More broadly, it’s about survival. Jim Bilton of Wessenden Marketing told us in June that being a good publisher might not be enough. “Who is left standing in 12 months time is actually going to be fairly random,” he said. “It won’t actually be dependent on how good an operator that publisher actually is but their finances… have they got the cash in the bank.”

Hearst UK illustrates the point. The business has managed to avoid closures and has seen a subscriptions uptick, but it’s events and advertising receipts have taken a hammering and the company expects Covid-19 losses to eat up a “large proportion” of its cash resources.

What will happen next year?

Trend acceleration is on the agenda for next year. More marginal magazines and newspapers will go to the wall. More information providers that don’t need a real-world substrate will switch to digital-only.

Print publishers that can spin a ‘differentiation’ angle will double-down on their specific niches and the tangibility of their products. That could mean lux production or banging the ‘screentime-break’ drum really hard, but establishing a ‘different from digital’ position will be crucial.
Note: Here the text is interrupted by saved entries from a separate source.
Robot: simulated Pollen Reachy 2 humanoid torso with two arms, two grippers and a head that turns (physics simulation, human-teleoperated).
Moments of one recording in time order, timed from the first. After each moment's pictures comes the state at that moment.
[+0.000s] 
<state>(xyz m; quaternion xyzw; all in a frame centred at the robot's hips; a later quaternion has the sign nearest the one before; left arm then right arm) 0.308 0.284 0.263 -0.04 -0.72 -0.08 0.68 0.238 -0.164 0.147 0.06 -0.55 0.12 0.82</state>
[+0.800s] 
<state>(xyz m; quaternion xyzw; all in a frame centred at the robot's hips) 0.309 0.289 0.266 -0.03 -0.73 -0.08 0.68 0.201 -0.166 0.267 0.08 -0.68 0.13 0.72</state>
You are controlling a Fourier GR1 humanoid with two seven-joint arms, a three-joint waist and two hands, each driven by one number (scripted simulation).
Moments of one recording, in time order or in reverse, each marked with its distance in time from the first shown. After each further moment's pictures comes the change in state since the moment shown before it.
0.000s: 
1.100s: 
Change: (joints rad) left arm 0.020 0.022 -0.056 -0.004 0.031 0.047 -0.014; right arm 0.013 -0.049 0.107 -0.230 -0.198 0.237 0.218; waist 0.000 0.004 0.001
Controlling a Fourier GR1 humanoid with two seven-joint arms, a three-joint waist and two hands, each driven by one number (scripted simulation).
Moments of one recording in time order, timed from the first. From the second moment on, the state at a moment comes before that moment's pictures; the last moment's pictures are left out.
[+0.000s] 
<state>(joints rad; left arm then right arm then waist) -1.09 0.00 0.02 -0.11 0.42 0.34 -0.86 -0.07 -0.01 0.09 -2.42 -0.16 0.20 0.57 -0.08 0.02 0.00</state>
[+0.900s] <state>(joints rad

And pretty much everyone that survives 2020 with some form of print offering will need to go into 2021 with one eye firmly on revenue diversification. From ecommerce to virtual events and a complimentary digital content package – news, newsletters, podcasts, video – cash from digital will matter.

For all the talk around our rediscovery of real world pleasures, the new normal won’t be that different from the old normal and print will continue to be under intense pressure.